The BondBloxx USD High Yield Bond Sector Rotation (HYSA) is another actively managed ETF launched in September that tactically allocates among BondBloxx’s seven high-yield bond industry sector ETFs and seeks to outperform the ICE BofA US Cash Pay High Yield Constrained Index. At an expense ratio of 55 bps, HYSA is in line with the median expense ratio among high-yield actively managed fixed-income ETFs. However, with the fund of fund structure, the ETF could incur extra costs of the underlying funds. ETFs of ETFs have been a tough sell historically, so performance will be crucial if HYSA is to find an audience.

 BlackRock latest to take inspiration from JEPI

BlackRock also added to the slew of actively managed ETFs with its answer to JPMorgan’s blockbuster hit JEPI, which looks to jack up income and lower volatility by selling call options. The BlackRock Advantage Large Cap Income ETF (BALI) employs basically the same strategy and for a similar fee of 0.35%. There have been about a half-dozen of these equity income ETFs launched in the past year. This is not surprising since the ETF industry has a habit of me-too-ing anything that proves to a big organic hit like JEPI, which now has about $30 billion in assets. BlackRock has such good distribution that we think this will likely get assets even though it is a bit late to this party.

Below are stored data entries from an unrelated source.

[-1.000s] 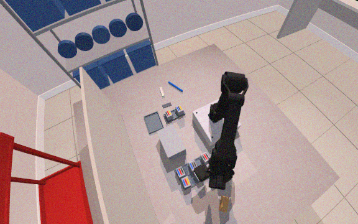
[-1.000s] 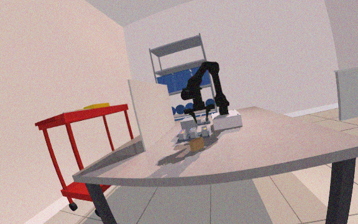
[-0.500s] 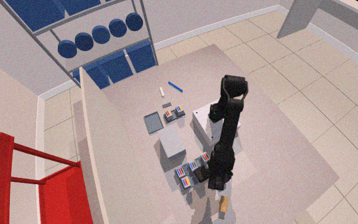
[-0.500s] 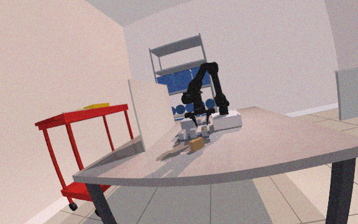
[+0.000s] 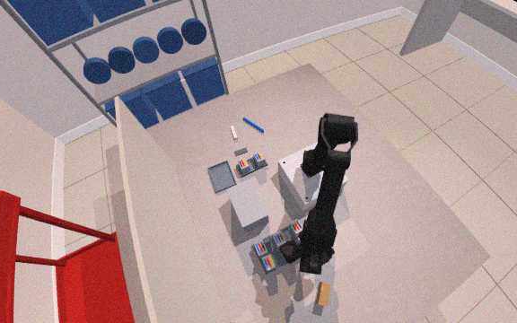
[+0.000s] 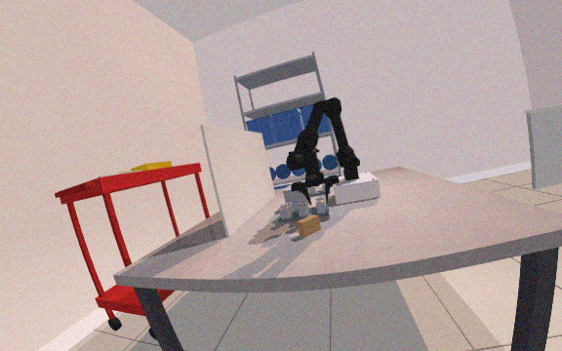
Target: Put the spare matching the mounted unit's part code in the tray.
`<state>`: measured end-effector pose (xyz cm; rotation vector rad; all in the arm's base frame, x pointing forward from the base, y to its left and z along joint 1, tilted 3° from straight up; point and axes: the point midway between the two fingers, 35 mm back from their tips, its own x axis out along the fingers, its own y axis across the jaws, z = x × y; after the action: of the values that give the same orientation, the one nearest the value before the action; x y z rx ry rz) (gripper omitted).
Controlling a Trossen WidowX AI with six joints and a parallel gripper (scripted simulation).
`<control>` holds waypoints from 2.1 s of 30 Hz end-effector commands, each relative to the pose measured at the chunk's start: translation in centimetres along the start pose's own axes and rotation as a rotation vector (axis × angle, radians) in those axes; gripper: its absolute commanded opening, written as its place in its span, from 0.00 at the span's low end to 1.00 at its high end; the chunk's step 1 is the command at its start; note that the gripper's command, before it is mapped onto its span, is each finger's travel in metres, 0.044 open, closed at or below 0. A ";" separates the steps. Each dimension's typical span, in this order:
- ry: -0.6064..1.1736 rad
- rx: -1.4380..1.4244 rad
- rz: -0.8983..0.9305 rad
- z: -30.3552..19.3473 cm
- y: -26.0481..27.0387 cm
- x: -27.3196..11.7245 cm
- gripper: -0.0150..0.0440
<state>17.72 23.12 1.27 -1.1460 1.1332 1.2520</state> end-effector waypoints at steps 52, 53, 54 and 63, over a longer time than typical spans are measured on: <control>0.016 0.004 0.005 -0.8 0.5 3.1 0.76; 0.016 0.004 0.005 -0.8 0.5 3.1 0.76; 0.016 0.004 0.005 -0.8 0.5 3.1 0.76; 0.016 0.004 0.005 -0.8 0.5 3.1 0.76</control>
<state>17.31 22.78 -1.73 -1.1500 1.1461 1.2525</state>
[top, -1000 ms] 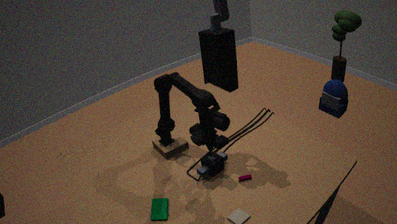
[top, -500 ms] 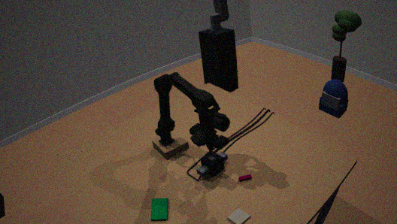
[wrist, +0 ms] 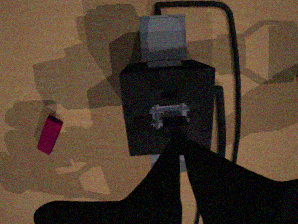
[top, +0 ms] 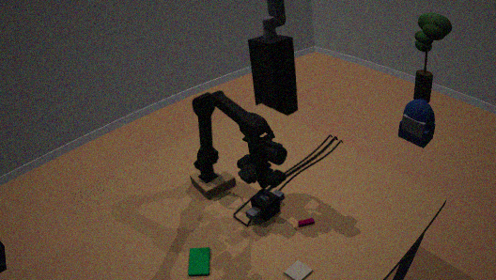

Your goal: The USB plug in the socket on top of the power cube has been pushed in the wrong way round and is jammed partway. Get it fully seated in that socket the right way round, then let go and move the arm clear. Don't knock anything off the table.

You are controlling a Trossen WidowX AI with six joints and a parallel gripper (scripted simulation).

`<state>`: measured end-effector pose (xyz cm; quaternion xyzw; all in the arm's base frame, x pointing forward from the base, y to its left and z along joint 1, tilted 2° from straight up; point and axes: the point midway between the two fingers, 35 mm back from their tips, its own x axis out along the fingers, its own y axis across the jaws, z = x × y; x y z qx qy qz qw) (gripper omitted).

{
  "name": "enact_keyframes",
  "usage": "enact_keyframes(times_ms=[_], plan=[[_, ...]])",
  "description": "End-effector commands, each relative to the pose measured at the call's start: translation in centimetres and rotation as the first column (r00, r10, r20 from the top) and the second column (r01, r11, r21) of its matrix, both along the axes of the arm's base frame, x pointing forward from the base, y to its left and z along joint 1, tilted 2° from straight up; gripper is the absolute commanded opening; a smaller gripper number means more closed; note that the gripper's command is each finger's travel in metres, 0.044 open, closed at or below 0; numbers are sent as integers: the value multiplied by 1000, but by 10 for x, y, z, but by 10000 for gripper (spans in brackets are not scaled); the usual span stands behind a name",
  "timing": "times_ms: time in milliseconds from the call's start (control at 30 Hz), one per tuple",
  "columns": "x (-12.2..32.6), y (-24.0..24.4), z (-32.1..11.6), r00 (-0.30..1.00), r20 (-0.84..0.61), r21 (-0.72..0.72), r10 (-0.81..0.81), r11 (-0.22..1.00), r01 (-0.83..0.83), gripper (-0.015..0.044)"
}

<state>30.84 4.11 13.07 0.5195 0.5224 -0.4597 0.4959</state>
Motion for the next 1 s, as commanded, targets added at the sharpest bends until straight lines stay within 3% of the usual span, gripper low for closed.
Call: enact_keyframes(times_ms=[0, 967], plan=[[0, 1, 0, 1000, 3, 6, 3, 1000, -3, 0], [0, 3, -3, 1000, 3, 32, 0, 999, 0, 0]])
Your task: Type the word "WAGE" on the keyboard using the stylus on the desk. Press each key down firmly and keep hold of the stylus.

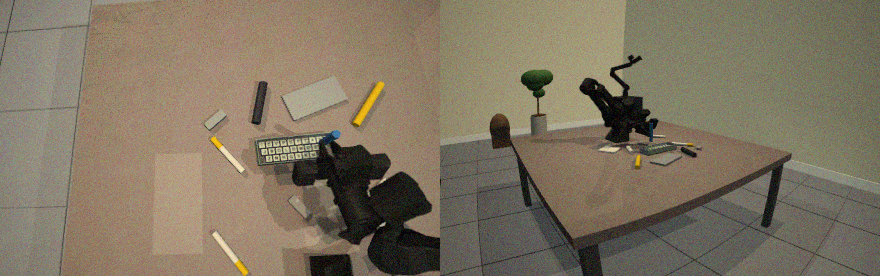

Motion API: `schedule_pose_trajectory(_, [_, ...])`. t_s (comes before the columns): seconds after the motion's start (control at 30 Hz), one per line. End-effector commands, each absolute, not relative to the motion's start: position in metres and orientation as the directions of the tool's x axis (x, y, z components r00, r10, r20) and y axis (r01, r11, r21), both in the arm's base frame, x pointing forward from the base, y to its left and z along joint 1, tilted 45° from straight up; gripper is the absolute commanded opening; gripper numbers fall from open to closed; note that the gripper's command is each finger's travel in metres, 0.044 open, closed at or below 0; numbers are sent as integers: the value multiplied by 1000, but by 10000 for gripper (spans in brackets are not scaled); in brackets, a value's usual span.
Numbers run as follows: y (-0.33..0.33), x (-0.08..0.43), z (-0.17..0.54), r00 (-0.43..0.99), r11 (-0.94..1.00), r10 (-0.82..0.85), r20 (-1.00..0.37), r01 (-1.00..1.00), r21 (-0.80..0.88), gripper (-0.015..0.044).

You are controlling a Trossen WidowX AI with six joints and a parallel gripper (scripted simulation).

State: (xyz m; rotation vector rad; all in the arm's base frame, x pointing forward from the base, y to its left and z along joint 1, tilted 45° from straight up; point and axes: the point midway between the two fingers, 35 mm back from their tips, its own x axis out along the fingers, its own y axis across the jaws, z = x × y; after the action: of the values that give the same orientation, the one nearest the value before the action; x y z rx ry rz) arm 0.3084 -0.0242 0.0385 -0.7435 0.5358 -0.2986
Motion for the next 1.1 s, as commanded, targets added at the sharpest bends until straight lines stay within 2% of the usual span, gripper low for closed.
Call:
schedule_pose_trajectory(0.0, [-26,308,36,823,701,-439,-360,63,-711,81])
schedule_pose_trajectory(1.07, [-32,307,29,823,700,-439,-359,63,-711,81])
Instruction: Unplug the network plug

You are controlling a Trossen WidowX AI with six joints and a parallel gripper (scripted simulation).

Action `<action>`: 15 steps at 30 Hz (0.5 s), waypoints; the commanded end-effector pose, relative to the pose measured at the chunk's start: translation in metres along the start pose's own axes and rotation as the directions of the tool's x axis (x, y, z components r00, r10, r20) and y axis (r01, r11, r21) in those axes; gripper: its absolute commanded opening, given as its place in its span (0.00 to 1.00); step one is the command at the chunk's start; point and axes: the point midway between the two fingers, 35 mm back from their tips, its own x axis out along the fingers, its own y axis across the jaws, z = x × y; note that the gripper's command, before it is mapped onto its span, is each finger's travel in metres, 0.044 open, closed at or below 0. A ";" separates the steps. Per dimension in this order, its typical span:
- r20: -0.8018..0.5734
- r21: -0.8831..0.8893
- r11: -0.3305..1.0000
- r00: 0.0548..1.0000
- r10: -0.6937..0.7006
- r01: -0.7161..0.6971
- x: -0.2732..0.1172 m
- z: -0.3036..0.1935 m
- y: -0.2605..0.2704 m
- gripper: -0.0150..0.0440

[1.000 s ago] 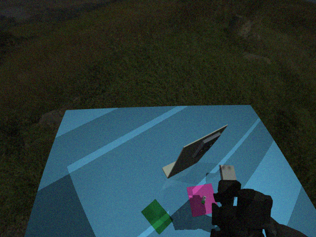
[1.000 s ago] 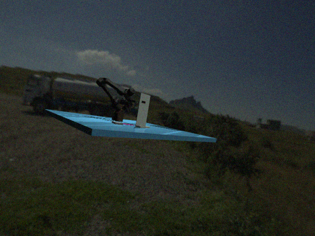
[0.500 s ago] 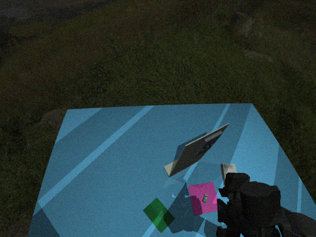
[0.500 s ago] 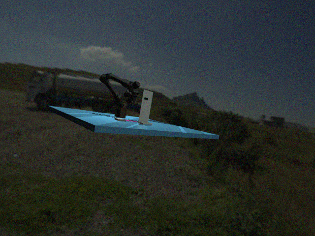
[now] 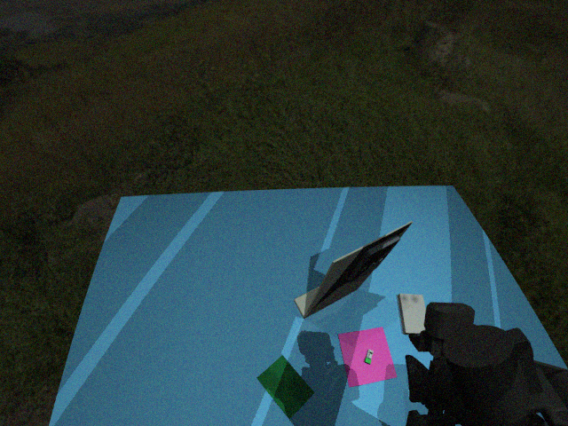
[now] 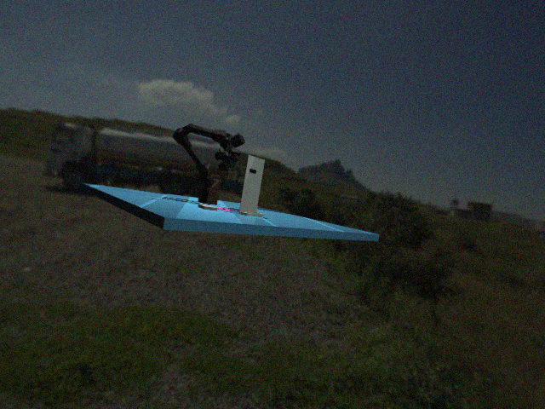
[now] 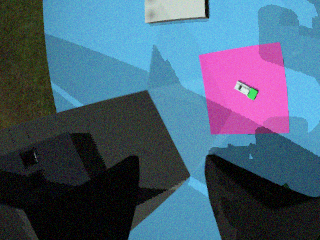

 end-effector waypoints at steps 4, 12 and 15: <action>0.013 -0.002 1.000 1.000 0.009 -0.009 -0.016 0.004 0.008 0.52; 0.013 -0.002 1.000 1.000 0.009 -0.009 -0.017 0.004 0.009 0.83; 0.013 -0.002 1.000 1.000 0.009 -0.009 -0.017 0.004 0.009 0.96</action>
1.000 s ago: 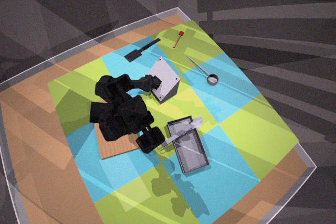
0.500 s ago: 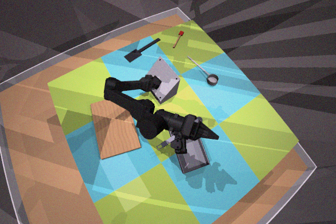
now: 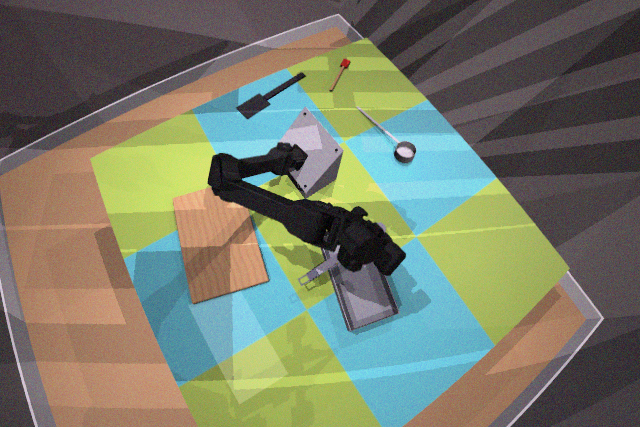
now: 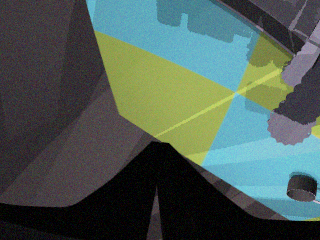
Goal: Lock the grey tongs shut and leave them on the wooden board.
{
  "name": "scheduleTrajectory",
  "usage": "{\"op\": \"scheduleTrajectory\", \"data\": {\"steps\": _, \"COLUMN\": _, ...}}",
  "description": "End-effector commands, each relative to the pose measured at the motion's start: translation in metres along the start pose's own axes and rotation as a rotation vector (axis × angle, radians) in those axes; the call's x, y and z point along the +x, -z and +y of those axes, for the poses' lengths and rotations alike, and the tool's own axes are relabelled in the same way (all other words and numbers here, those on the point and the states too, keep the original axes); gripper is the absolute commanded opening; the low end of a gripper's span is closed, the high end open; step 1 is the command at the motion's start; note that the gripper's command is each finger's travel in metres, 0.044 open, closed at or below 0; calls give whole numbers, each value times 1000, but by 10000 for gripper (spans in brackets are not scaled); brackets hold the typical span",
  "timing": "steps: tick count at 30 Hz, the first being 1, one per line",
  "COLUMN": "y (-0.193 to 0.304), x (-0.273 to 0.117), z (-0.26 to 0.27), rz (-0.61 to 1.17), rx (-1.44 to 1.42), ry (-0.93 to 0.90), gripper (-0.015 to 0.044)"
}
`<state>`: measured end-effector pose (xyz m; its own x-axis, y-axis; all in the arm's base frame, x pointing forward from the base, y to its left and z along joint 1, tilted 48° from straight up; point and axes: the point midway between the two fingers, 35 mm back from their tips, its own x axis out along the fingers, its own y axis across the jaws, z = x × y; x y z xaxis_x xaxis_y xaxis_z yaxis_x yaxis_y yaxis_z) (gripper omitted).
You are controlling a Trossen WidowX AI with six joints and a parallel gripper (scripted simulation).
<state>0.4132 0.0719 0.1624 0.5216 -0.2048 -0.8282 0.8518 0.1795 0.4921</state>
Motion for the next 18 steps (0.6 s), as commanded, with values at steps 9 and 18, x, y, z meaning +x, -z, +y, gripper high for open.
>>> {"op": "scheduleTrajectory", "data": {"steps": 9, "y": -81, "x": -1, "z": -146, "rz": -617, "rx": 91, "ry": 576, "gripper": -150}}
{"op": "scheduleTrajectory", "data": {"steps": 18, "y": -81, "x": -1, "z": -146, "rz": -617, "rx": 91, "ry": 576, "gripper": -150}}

 Invesco expands BulletShare bond ETF offering

Invesco launched three new BulletShares ETFs in September, adding to its suite of fixed-term portfolios that allow investors to “ladder” bonds, or tailor their maturity profiles with defined maturity year and their credit risk exposure. Among the launches last month was a high-yield corporate bond ETF maturing in 2031 (BSJV), an investment-grade corporate bond ETF maturing in 2033 (BSCX) and a municipal bond ETF maturing in 2033 (BSSX). BulletShare ETFs’ targeting of a particular maturity enables investors to take a more tactical approach to fixed income investing and the construction of laddered portfolios. However, with the inversion of the yield curve, we suspect that these longer-duration ETFs may initially struggle to attract flows, but may ultimately find an audience if the interest rate environment normalizes.